那些年,一个个华小的校长,公务错综,生活清苦,社会的形象可是清贵的。我们做小学生的,每逢听见梯口校长的脚步声,巡视课室,远远走来,谁不是毕恭毕敬?
校长室,就在我们的六甲班比邻。
张兴国校长新到昔华小学,兼教我们一科公民,上课喜欢发问;也穿插一些时事和常识,和同学分享。记得一回偶然提起马华总会长(李三春)出任的交通部长,他说:这个内阁的职位,也是相当重要的。
这般的现场应答,自然是再正确不过,显见的当是职场练就的智慧。听闻早岁他是文艺青年,文章行云流水;读书读的多,阅的人也多。上台说话,句句得体;字也写得工工整整,漂漂亮亮,Chinese得很。
那些年,说起昔华,谁不知道,确是柔北排名第一的名校?没有一套价值n万的精明教学系统,教学凭靠的都是旧黑板,土方法;小五检定考试,县里州内,我们堪是数一数二。
那些年,出征校外的学术比赛:作文、常识、演讲、戏剧、名师指导的队伍,总能载誉而归。听内人说,校长不愿居功,推说是学校的团队合心,才有一番斐然的表现。但领导也有绩效。不是吗?
那些年,书包不重,功课适量,读物适中。《华文》附加一本南洋出版社编印的参考资料,售价两角的《知识报》则是唯一的课外刊物。校长的油水,由此可见。张校长还是踏踏实实,欢喜受之。

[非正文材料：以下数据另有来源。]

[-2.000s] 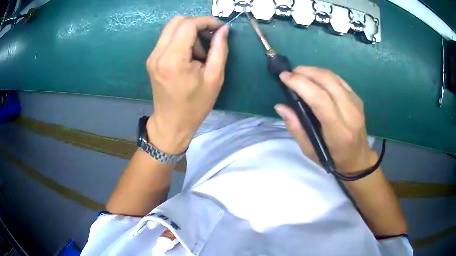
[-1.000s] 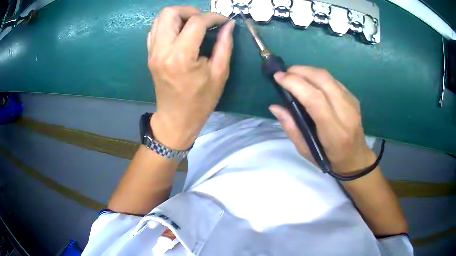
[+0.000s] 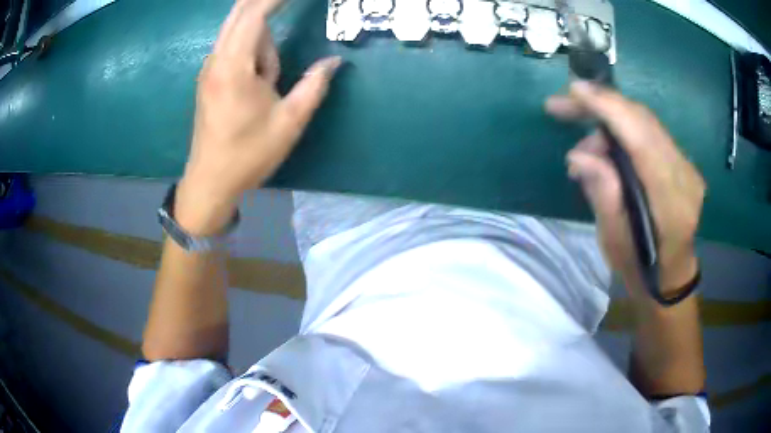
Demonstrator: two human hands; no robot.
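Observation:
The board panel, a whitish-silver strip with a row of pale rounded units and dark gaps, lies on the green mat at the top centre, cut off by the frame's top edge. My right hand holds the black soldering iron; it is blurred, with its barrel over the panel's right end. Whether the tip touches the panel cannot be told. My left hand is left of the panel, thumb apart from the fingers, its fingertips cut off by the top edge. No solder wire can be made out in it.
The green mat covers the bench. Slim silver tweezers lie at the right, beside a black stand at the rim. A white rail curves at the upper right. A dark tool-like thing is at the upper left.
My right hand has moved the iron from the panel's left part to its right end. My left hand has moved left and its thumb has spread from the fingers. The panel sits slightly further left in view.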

1980年小六毕业前,我请张兴国校长给我们的纪念册题字。他在百忙之中,欣然写下“待人以宽”,嘱咐同学“待己以严”,然后加盖了那一枚火红的方正印章。
方方正正,那些年的张校长,教书方方正正,做事方方正正,行政也方方正正。孔子说:“子帅以正,孰敢不正?”我们诚惶诚恐,读书做人,不敢不正;仿佛见到校长当年疾步走入课室,都要立正以行。